# [WHAT YOU ARE ASKED TO DO]
Note each line of the entries that includes "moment". Then copy those lines.

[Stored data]
=== Section Start ===

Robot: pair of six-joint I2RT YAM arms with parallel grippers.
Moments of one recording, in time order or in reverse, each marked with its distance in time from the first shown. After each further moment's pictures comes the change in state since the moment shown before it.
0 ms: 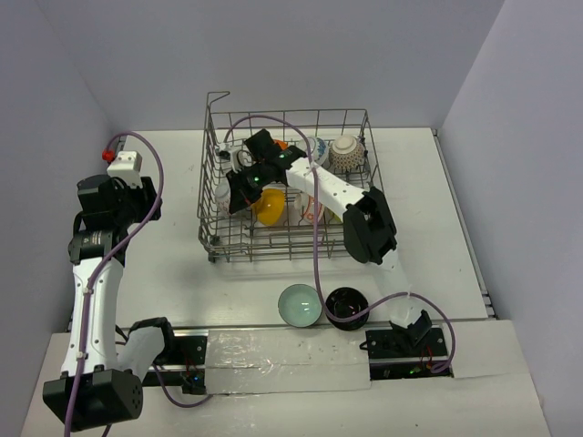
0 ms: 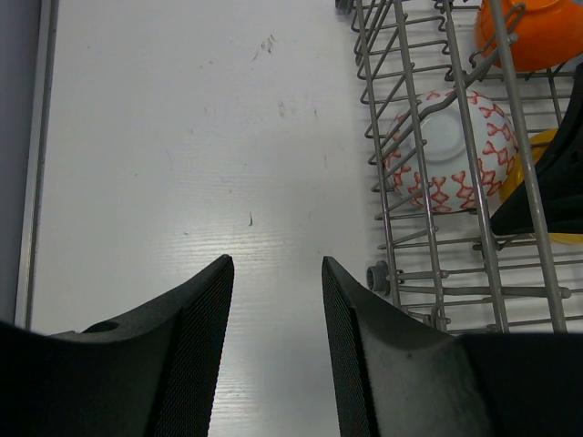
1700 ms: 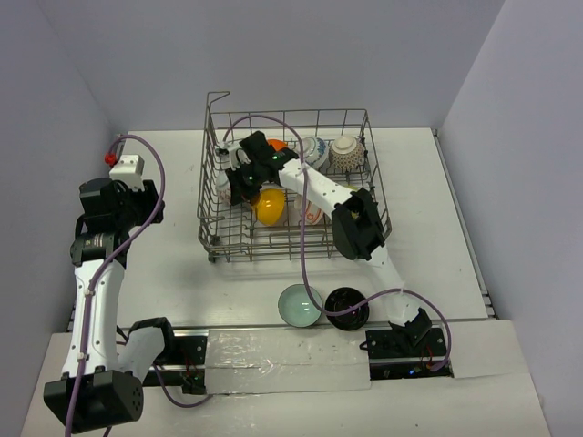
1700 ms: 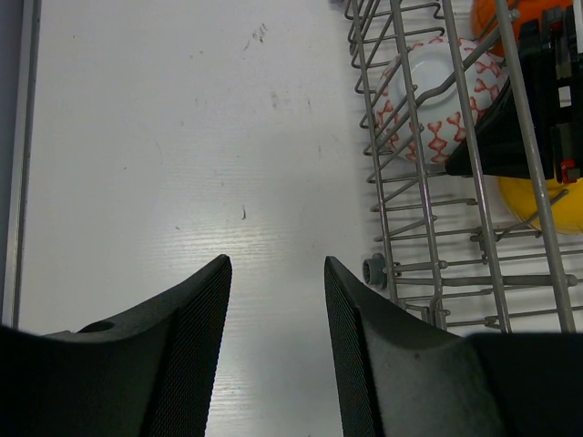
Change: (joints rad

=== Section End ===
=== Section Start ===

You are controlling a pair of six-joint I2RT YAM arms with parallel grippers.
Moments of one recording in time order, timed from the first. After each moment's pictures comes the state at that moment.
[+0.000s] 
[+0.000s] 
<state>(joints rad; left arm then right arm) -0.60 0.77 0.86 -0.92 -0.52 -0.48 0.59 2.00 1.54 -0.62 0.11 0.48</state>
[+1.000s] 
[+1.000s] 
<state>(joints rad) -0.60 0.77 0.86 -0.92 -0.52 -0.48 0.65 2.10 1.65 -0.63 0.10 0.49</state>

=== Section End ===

# [OUTPUT OF THE TASK]
Moments of one recording, in time order or in reverse, each marked with its distance in time from the first shown. After each further moment's pictures comes the change in state since the moment shown before it.
Moments of one recording in time order, timed from the first. After each moment's pictures comes the state at that moment.

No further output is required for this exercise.